I often hear laments that today’s children simply do not possess critical thinking skills — therefore the skills should be taught. One more thing to stuff into their curriculum. But an over-stuffed curriculum is one of the factors contributing to poor thinking skills. Too often children are considered “blank slates” upon which the education system tries to write its own story. Kids are not blank slates.

Having worked with young children for many years, I and any observant teacher can tell you, the young ones come with an abundance of desires, thoughts, feelings, judgments. In particular, an inner sense of “what’s right.” We need to run with that. Acknowledge it, and help the kids use their judgment to make sense of their world and themselves. So many skills to develop and fascinating facts to learn — and how to distinguish facts from fiction. They can do it, and they need to know they can do it.

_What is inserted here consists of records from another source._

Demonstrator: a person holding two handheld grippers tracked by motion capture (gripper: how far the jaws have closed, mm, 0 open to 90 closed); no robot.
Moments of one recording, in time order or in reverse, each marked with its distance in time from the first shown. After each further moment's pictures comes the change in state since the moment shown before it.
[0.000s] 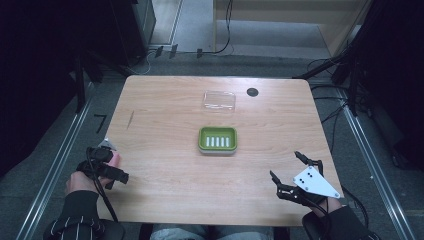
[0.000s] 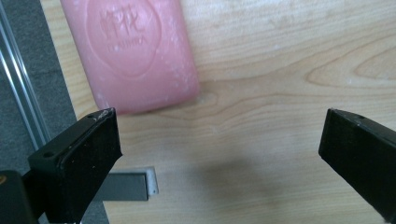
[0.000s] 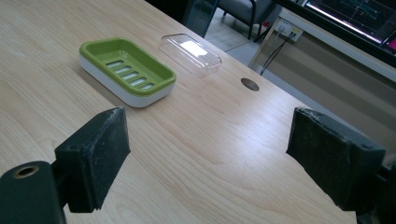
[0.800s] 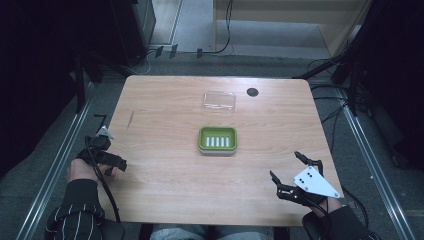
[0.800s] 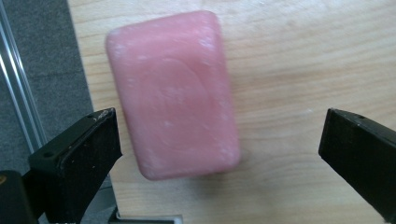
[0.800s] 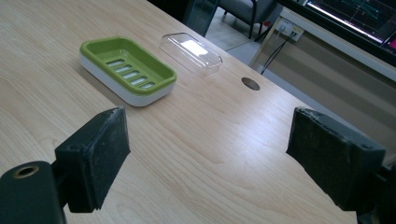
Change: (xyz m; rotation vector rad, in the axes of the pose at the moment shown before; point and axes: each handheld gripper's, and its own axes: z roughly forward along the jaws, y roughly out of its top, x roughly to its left) left arm 0.026 0.033 0.009 0.007 -0.018 -0.050; right arm 0.000 0.000 0.000 0.002 0.002 -0.004
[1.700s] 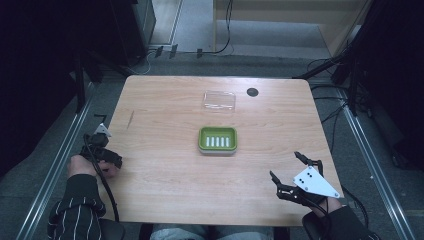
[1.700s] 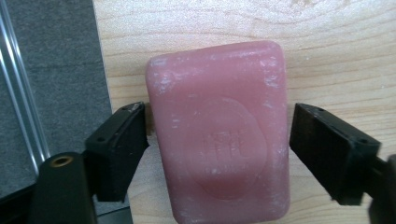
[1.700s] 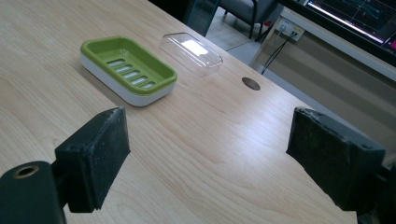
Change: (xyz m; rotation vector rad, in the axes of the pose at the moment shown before) left arm 0.017 0.014 0.018 0.026 0.010 -0.041; right arm 0.000 0.000 0.000 0.001 0.002 -0.002
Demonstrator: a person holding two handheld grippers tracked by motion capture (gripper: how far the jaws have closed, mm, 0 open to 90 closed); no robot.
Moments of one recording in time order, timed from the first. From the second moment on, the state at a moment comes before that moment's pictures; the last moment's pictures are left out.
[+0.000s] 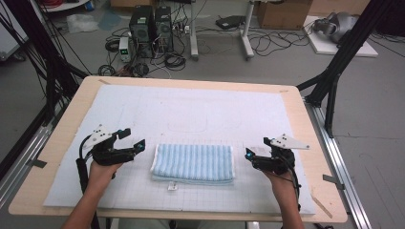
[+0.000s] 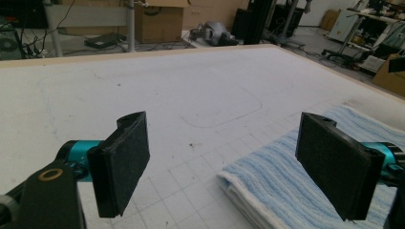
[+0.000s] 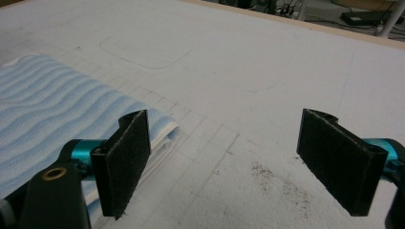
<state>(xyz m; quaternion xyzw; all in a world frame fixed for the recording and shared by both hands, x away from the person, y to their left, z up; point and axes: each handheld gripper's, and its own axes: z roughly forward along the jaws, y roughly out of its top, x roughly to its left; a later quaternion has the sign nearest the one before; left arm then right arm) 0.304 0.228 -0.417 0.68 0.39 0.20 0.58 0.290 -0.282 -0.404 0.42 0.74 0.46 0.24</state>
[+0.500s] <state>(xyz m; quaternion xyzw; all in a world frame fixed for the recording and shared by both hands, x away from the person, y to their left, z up) 0.304 0.228 -0.418 0.69 0.39 0.20 0.58 0.292 -0.283 -0.405 0.43 0.74 0.46 0.24</state>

To think of our high school graduates as nothing more than the curriculum that has been fed them is insulting. For example, New Mexico education officials are now seeking public comment on how to overhaul the social studies curriculum. Right. As if kids believed what was being taught in the first place. For students lucky enough to have remained in touch with their inner gauge of what makes sense, much of social studies will always remain arbitrary — what was taught in the past, and any new “set of facts” and prioritizing that adults in power will impose upon them.

From early elementary school onward, many children have been forced to “blank themselves out” and mindlessly accept what teachers tell them, both text and subtext. They are rewarded when they do it and called good students. So what do they “learn?” To become hypocrites? To believe that mindlessly accepting what’s presented really does make them good students, or worse, good people?

Then they grow into adults without critical thinking ability, and with the resentments and poor judgment that accompany that.

The solution is not to add on mandatory courses in how to think critically, having squashed children’s ability to do so, but to not squash their budding ability in the first place. On all levels when adults are deciding children’s lives, to keep in mind and respect that they are more than blank slates, and that they are engaged in many different kinds of learning.